Assigned task:
Which lines of the entries below run from the one holding "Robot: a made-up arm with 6" to the one holding "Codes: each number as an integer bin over", inclusive? Set down exactly those lines and no others.

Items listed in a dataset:
- - - -
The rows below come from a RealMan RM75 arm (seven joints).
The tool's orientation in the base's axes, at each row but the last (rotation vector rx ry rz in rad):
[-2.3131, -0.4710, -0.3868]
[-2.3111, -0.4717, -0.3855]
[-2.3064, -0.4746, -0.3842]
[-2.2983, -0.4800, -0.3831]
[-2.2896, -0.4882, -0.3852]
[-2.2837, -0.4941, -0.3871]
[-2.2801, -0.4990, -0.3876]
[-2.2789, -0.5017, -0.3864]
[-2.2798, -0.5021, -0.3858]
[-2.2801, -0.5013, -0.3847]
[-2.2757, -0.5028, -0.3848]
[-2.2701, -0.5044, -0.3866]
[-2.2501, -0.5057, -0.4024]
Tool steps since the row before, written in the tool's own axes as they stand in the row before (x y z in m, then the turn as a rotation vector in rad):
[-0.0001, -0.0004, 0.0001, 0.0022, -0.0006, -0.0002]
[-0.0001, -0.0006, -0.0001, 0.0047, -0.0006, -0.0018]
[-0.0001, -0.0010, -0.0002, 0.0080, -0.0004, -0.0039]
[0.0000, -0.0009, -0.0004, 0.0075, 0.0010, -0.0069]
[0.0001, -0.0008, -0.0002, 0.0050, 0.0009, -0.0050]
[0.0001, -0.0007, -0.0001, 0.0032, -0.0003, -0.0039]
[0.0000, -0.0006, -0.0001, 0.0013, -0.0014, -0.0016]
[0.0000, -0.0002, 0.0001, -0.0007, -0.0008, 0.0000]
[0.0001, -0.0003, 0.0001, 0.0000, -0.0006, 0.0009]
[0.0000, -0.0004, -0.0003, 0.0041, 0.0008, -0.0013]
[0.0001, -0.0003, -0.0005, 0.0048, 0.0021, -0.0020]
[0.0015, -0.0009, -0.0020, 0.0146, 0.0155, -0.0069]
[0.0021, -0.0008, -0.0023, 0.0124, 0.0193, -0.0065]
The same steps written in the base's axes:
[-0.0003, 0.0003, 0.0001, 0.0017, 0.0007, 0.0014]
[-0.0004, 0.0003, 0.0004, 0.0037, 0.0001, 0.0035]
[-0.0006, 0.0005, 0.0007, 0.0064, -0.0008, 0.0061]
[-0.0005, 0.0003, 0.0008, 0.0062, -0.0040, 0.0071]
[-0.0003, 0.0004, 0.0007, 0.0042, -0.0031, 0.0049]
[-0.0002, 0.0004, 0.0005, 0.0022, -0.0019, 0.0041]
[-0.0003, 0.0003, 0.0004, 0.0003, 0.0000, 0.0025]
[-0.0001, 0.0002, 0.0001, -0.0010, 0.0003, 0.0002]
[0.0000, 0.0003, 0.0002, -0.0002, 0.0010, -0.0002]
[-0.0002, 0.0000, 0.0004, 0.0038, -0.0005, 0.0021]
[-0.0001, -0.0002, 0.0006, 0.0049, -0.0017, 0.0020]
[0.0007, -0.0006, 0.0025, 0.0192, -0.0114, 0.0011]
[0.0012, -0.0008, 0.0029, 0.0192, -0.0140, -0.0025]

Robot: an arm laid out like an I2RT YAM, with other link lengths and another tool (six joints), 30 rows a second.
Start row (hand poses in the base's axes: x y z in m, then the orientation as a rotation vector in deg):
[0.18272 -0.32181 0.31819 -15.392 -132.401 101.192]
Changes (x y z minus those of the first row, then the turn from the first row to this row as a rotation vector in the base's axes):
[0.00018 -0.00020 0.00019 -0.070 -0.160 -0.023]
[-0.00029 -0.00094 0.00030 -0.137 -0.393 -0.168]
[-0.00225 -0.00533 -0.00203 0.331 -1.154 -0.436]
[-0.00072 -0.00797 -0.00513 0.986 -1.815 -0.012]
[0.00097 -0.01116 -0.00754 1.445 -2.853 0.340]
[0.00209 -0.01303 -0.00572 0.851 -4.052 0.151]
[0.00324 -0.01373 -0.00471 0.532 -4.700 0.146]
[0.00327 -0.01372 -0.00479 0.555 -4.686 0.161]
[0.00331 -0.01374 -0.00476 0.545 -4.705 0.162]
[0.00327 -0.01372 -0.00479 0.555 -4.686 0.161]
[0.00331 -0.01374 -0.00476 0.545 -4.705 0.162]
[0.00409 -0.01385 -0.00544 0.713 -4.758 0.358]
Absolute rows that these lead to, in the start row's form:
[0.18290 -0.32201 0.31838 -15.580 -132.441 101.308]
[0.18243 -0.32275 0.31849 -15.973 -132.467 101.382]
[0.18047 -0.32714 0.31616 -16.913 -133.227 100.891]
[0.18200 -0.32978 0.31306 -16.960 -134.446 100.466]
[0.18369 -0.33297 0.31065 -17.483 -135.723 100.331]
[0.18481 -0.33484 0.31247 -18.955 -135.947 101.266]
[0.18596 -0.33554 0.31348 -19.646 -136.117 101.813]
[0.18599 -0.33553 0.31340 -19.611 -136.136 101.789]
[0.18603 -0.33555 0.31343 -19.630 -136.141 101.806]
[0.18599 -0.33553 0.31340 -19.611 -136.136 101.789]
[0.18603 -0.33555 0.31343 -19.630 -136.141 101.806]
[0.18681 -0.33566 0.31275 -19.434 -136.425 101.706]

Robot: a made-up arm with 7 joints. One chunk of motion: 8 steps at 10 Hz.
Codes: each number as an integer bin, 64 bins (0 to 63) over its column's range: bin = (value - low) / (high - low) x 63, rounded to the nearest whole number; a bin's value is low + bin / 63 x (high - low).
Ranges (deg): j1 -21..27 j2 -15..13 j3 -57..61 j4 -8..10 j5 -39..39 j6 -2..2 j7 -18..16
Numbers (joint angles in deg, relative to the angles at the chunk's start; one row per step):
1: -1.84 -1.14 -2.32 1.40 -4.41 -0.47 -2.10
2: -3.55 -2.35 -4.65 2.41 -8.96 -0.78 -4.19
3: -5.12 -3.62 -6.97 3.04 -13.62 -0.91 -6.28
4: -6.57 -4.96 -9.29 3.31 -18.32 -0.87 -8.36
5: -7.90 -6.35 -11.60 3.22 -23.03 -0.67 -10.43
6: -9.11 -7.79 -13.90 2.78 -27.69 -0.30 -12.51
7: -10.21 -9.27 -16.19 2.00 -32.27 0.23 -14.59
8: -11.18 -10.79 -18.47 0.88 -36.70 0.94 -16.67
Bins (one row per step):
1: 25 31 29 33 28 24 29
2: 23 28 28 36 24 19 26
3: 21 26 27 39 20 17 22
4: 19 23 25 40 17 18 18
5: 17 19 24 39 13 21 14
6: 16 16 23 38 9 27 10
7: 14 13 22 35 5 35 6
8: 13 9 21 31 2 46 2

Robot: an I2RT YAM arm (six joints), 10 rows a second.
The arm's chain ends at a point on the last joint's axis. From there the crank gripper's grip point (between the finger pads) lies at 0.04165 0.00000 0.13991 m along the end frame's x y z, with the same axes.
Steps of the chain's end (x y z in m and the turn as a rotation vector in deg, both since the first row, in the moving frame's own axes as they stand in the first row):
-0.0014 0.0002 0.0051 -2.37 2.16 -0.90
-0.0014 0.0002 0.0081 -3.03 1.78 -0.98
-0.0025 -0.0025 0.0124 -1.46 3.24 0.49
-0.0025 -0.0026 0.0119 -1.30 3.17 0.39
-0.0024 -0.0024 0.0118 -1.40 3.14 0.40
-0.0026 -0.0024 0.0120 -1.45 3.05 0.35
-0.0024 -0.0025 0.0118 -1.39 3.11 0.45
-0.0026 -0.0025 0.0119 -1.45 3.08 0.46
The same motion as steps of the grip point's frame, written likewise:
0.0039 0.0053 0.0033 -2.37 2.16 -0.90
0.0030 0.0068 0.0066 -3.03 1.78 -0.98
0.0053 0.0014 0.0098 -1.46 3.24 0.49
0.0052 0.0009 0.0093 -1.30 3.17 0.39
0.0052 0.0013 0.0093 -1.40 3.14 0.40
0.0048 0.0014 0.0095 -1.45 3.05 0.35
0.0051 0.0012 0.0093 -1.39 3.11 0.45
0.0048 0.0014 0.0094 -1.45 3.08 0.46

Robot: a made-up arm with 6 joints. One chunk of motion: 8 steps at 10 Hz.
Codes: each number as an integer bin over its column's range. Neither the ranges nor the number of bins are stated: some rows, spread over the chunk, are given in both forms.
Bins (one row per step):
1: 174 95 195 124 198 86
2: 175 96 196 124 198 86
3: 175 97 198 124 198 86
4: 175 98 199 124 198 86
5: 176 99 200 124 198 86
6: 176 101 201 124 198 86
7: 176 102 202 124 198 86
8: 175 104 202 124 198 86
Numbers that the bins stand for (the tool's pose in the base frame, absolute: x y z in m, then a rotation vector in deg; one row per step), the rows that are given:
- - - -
Task output:
Robot: a made-up arm with 6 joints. One chunk of motion: 8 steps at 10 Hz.
Codes: each number as an integer bin over its column's range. Neither the ranges nor the number of bins are stated: some rows, spread over the chunk, are given in both forms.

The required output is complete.